What to work on: Take each line of the entries below that contains "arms" and copy it.

Dataset items:
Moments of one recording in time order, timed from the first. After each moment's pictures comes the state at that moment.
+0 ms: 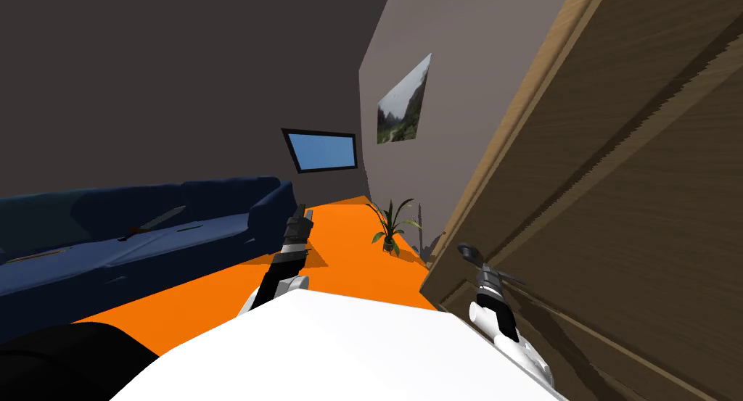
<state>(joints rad) -0.11 -0.34 -0.54 -0.59 -0.20 -0.68 0.02</state>
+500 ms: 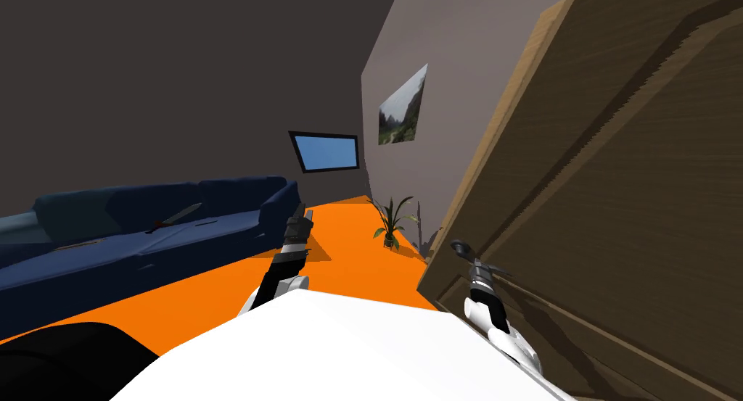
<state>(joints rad) -0.13 -0.34 -0.49 -0.57 -0.17 -0.69 0.00</state>
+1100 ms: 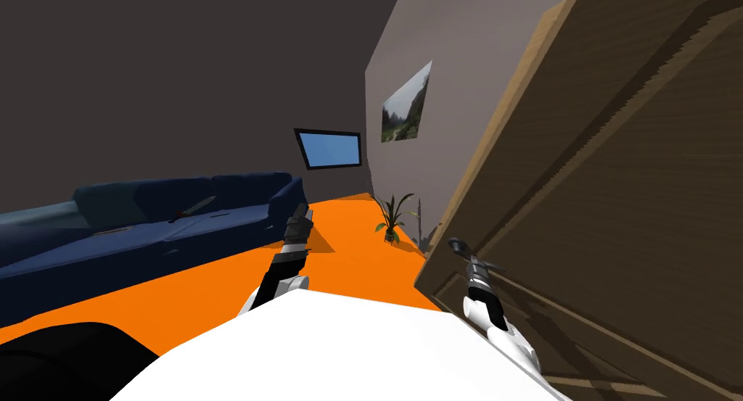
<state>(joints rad) -0.12 -0.34 -0.46 -0.62 -0.16 -0.67 -0.02</state>
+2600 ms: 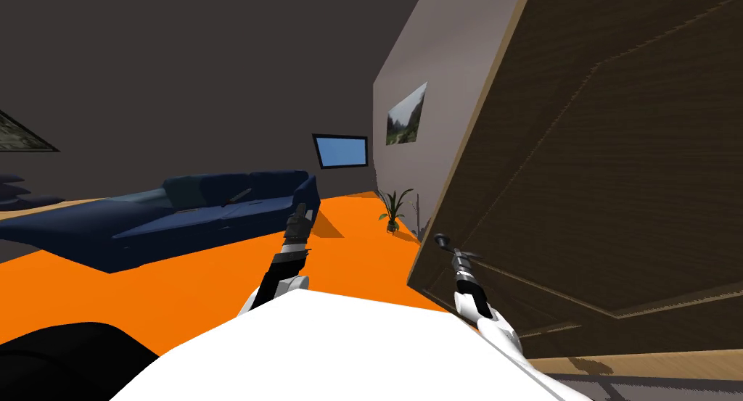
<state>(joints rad) -0.16 -0.34 -0.33 -0.59 -0.09 -0.70 -0.09</state>
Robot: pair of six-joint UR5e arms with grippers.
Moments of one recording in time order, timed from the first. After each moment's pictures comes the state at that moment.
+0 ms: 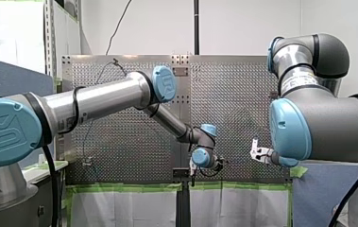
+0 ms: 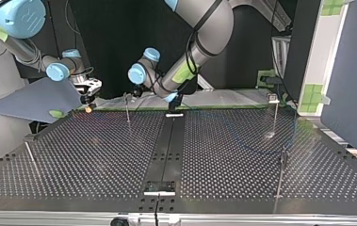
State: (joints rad) left arm -0.74 -2.83 -0.86 -2.92 -1.76 -1.78; right arm 1.58 -0.57 1.50 -0.76 1.11 1.72
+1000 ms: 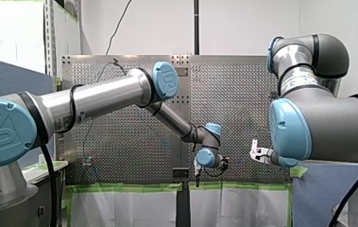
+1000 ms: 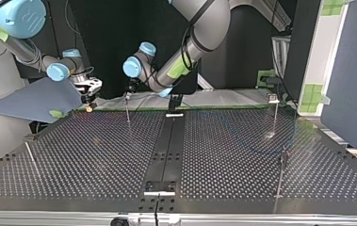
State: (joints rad) left arm -0.78 -2.82 -0.88 -2.89 -1.78 -1.78; right arm 1.59 -0.57 1.50 -0.74 1.11 1.72
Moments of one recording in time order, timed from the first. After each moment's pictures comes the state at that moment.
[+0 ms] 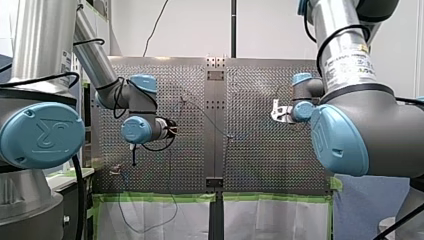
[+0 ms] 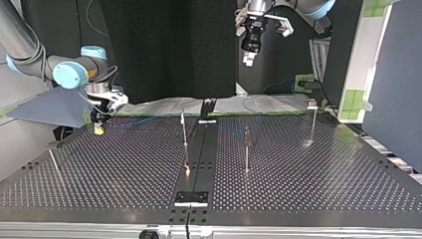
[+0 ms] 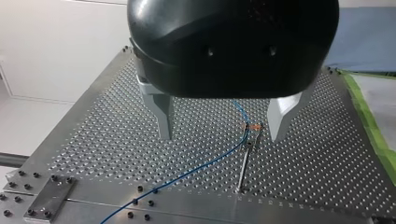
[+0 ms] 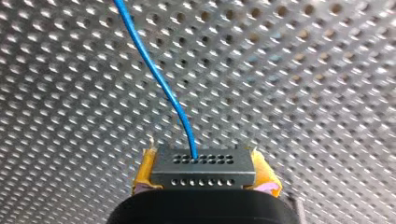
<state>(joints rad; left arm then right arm) -0.54 -1.66 -2.45 -2.18 -1.91 -1.69 1.77 -1.08 1.64 -0.49 1.54 1.64</state>
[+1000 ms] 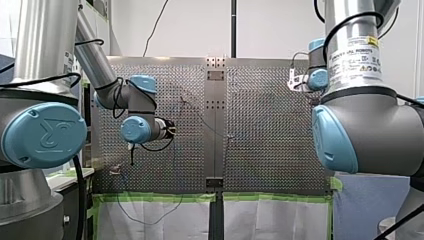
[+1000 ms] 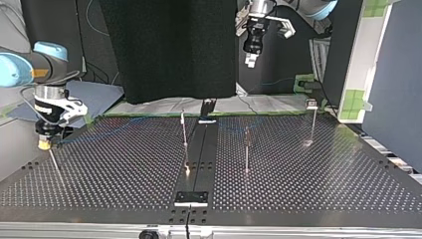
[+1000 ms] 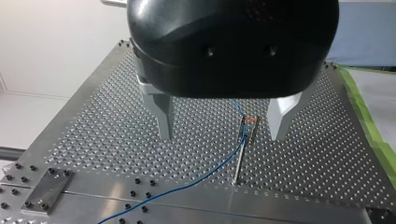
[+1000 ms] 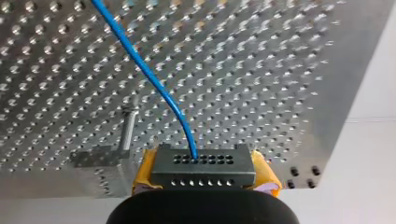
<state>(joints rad) -0.51 -1.66 -2.45 -2.20 -1.90 -1.68 1.65 -1.25 1.58 -0.38 1.53 1.60</state>
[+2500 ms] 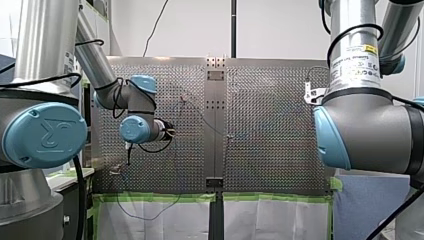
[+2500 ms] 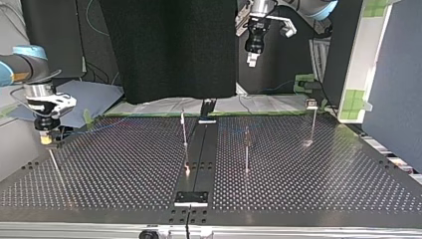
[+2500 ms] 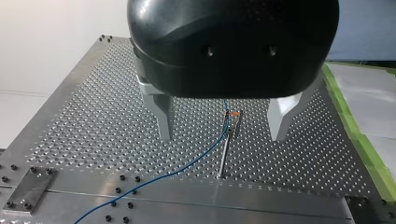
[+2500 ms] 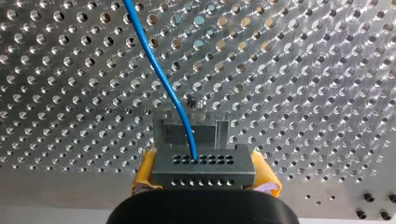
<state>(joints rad) -0.51 -1.66 -2.45 -2.23 -1.92 -1.64 1.48 -1.15 1.55 -0.40 1.18 1.55</state>
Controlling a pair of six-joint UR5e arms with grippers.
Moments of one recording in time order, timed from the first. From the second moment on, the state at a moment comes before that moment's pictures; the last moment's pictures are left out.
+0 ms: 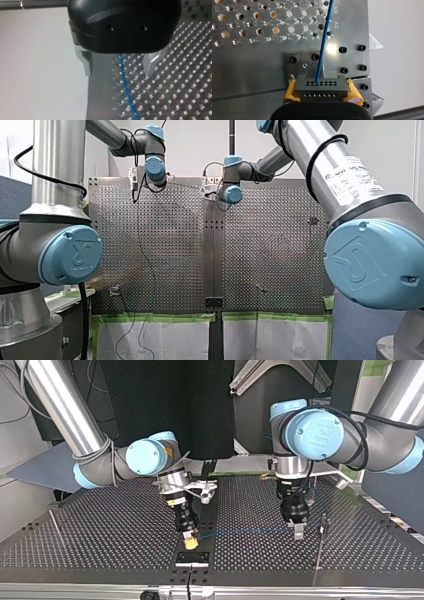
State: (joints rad) left arm -0.25 -1.62 -1.57 -2.98 -1.96 -1.54; right arm 2.25 -0.96 1.04 -0.33 1.55 1.61
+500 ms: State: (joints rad) left arm -0.26 -1.69 -1.52 -3.01 -1.99 -1.51; right arm 2.25 -0.96 1.04 -0.33 1.55 1.61
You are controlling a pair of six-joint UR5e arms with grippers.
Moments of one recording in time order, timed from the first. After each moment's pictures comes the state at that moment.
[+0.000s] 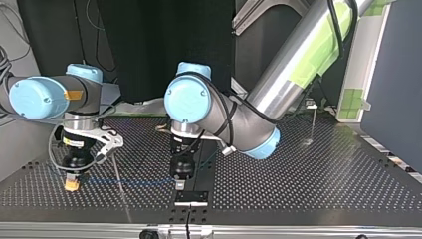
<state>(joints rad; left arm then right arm) -0.60 -2.03 -1.03 -3.06 -1.98 -1.73 1.96 -1.19 1.19 -0.15 1.80 1.54</state>
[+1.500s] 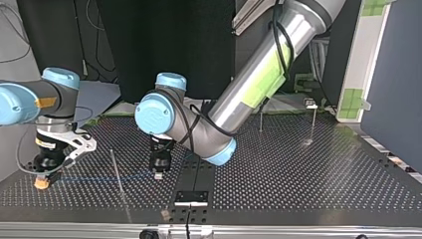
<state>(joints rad) -0.66 -2.28 -0.76 -3.20 -1.98 -1.76 1.84 -1.19 1.19 -0.13 1.78 1.58</state>
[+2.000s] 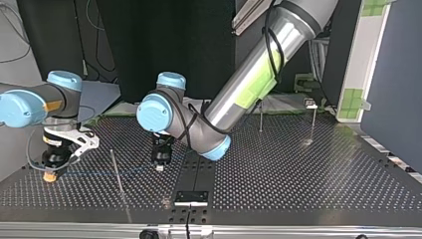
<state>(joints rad) -0.66 -2.33 -0.77 -3.20 -1.98 -1.75 1.82 -1.13 1.21 -0.13 1.76 1.59</state>
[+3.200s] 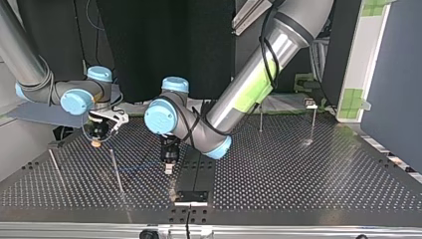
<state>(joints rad) -0.64 -2.37 -0.78 -3.17 -2.01 -1.78 1.82 -0.92 1.37 -0.29 1.73 1.58</state>
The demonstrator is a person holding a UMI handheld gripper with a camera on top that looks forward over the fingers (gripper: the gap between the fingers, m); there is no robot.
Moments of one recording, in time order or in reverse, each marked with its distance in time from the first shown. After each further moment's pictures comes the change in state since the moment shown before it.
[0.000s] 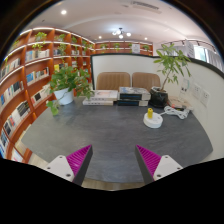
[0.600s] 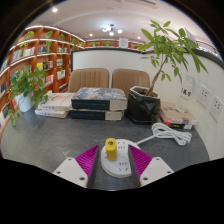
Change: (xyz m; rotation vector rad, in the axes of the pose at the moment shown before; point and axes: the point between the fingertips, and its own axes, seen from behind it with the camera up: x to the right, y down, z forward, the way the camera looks) arm 0.191 -0.072 0.227 0.008 0.113 -0.021
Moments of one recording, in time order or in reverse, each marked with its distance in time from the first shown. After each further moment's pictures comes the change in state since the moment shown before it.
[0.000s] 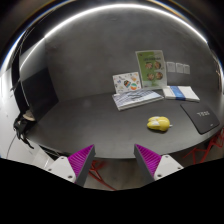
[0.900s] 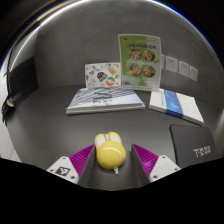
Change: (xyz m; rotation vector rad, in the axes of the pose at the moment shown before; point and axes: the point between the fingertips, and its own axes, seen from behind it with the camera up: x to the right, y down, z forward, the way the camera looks) arm 0.224 -0.056 0.157 -0.086 0.036 -0.190
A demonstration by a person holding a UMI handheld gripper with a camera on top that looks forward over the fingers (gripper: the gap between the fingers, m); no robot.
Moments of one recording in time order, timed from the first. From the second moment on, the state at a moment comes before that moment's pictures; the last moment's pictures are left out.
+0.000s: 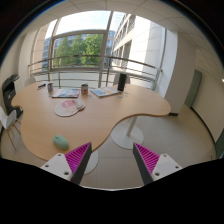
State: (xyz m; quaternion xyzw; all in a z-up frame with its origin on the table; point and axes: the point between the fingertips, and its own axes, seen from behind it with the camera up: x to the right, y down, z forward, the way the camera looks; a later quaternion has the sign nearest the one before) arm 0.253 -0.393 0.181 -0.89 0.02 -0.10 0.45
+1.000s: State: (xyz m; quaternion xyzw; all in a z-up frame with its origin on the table) arm 0.065 -0.324 0.003 -0.91 -0.02 -0.04 0.40
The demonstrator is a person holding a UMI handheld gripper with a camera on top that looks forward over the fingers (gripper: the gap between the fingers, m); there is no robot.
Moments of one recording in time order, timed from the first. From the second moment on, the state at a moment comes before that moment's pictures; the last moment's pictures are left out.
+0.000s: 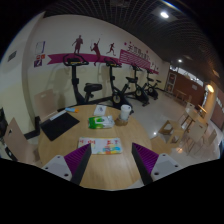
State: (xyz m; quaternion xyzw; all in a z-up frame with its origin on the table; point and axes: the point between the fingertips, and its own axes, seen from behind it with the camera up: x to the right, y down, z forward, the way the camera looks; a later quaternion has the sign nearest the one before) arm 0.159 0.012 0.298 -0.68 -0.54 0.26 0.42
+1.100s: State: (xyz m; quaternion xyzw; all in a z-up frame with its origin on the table) arm -0.097 -0.100 0.008 -0.68 -0.59 0.27 0.34
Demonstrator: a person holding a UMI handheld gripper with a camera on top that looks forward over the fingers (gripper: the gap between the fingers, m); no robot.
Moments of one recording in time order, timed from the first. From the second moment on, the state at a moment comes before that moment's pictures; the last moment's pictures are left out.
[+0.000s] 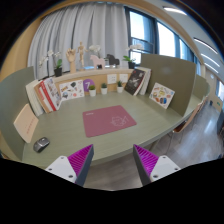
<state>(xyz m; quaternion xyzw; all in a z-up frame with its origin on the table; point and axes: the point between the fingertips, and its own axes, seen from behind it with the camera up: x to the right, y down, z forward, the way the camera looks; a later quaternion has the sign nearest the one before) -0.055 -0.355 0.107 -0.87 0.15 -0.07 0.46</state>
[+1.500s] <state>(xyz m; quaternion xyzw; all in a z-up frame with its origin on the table) -0.412 -0.141 -0.012 -0.91 -0.03 0.03 0.40</state>
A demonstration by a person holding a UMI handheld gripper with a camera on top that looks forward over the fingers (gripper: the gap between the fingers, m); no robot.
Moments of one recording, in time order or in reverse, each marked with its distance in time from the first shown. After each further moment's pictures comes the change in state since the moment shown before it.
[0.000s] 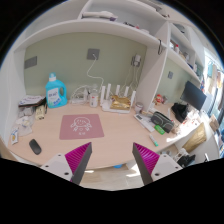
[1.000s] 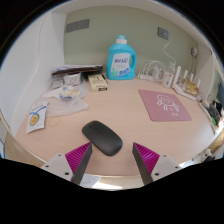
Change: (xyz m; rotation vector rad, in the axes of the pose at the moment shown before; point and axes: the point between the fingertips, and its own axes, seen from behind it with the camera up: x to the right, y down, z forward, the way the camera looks) arm -0.392 0.124 0.085 -0.104 -0.294 -0.099
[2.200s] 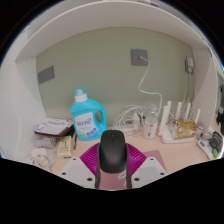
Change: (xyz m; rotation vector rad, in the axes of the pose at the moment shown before) arm 0.191 -0.259 0.040 0.300 -0.102 0.103
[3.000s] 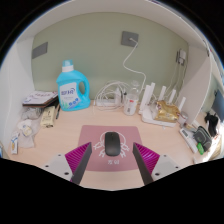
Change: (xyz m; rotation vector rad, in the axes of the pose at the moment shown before) arm 0.072 0.083 -0.050 -0.212 0.151 -0.106
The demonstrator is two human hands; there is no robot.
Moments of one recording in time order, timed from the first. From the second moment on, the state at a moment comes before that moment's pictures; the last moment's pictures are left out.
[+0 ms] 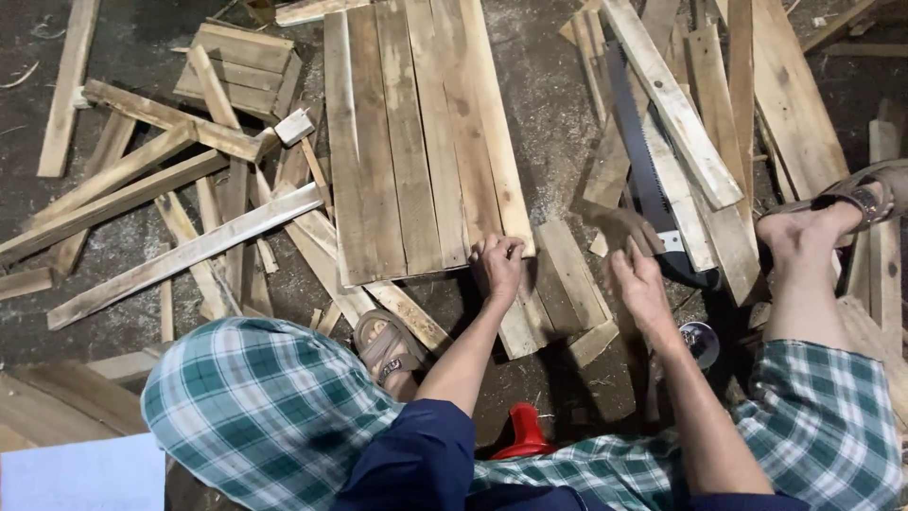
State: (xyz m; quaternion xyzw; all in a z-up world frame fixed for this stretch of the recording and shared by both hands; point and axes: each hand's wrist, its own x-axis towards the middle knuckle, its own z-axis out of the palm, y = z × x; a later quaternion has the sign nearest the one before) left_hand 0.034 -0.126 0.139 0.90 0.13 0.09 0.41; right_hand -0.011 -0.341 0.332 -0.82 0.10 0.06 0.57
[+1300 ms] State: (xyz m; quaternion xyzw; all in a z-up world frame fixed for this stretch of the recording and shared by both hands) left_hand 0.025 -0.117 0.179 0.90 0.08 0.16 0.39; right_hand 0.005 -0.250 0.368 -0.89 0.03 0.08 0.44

Expected answer:
Robot: pair of six-joint UR5e arms with grippers.
Controlling a pair of six-joint UR5e arms with grippers.
You are controlling a pair of six-joint UR5e arms with grippers.

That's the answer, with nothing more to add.